▶ _Work instructions_
Go through each line of the records below and count those with the word "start". Give only the count.

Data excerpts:

################

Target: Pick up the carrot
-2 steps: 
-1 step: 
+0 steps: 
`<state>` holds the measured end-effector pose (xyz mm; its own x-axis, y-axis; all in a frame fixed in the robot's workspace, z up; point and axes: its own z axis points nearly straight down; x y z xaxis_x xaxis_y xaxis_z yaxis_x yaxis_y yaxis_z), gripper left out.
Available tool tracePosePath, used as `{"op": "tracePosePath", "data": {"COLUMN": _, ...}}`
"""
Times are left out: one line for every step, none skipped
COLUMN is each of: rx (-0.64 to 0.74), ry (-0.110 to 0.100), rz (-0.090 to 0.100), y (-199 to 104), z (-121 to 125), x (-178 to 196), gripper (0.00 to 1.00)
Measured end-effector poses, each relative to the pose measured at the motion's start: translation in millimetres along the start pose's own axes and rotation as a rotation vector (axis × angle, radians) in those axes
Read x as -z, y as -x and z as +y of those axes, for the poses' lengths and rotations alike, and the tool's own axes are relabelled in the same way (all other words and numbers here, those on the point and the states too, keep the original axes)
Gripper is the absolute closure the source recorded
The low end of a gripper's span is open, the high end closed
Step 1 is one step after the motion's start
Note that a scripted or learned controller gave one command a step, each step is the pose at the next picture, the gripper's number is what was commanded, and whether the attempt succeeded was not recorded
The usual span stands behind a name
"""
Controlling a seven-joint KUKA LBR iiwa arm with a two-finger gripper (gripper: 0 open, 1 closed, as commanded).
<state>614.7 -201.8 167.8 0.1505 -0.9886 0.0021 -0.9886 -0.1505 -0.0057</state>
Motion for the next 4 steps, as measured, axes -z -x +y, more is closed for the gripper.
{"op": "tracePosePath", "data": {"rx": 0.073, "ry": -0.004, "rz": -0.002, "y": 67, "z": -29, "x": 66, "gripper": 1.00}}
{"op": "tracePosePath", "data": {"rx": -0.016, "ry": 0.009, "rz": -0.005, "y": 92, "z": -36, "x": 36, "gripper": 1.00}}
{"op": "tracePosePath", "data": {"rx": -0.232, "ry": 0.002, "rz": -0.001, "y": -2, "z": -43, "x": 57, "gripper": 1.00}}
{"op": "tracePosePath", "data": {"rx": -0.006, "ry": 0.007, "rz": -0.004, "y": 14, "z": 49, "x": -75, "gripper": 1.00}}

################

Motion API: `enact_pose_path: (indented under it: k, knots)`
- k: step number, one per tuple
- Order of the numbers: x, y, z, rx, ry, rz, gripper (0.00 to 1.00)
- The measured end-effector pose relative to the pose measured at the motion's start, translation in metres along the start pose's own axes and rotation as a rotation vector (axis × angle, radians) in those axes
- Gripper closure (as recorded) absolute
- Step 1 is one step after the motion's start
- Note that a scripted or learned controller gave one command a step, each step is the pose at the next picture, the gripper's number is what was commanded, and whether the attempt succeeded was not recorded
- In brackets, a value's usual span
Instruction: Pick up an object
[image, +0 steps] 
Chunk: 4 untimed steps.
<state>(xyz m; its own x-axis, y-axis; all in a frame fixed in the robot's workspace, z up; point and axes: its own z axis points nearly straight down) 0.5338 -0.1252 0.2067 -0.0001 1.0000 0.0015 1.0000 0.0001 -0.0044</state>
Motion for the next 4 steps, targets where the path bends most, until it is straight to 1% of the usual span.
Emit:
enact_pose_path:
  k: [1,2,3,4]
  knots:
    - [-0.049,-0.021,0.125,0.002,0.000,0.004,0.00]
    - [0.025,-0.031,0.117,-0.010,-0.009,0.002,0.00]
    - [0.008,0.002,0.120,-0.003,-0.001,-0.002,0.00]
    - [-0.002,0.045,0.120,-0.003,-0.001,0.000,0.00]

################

▶ _Task output_
4